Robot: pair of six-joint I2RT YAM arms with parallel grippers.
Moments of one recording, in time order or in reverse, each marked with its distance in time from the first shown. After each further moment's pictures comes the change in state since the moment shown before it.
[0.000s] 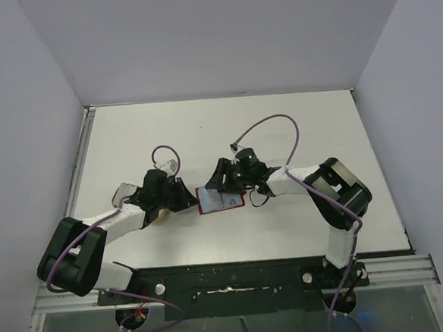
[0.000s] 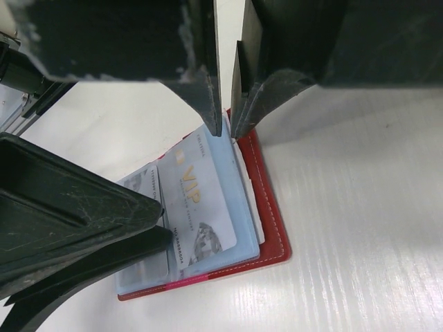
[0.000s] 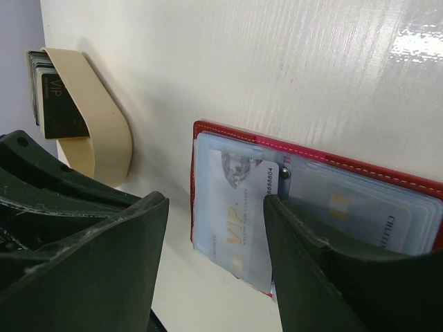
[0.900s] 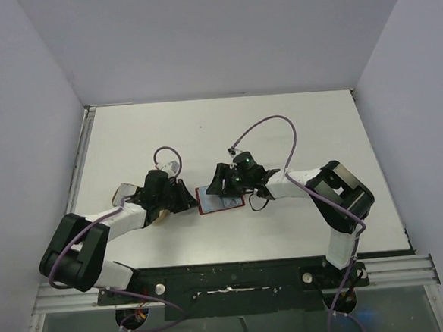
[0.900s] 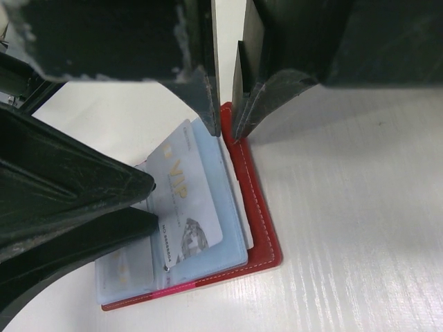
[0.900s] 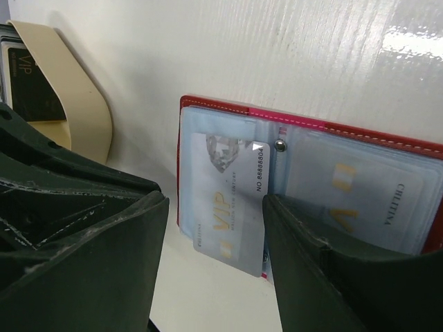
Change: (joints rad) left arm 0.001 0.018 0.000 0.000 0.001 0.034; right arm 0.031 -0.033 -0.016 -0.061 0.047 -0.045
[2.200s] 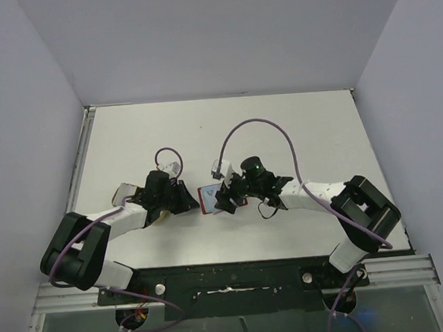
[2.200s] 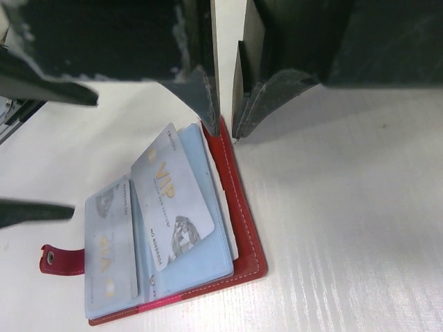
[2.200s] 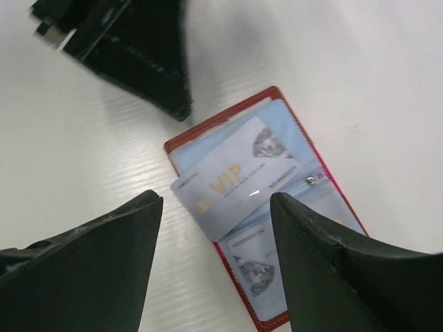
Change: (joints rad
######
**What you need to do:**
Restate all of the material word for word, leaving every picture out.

**Task response:**
Robot: pair of six-joint I2RT YAM arms with parallel grippers.
Moments of one recording, in time order or in reverse, each marked with its distance in time from the first shown. After each further moment's pictures comes the change in state since the moment shown before it.
[0.000s] 
[0.000s] 
[0.000s] 
[0.900s] 
[0.900s] 
[0.900s] 
Change: (joints rad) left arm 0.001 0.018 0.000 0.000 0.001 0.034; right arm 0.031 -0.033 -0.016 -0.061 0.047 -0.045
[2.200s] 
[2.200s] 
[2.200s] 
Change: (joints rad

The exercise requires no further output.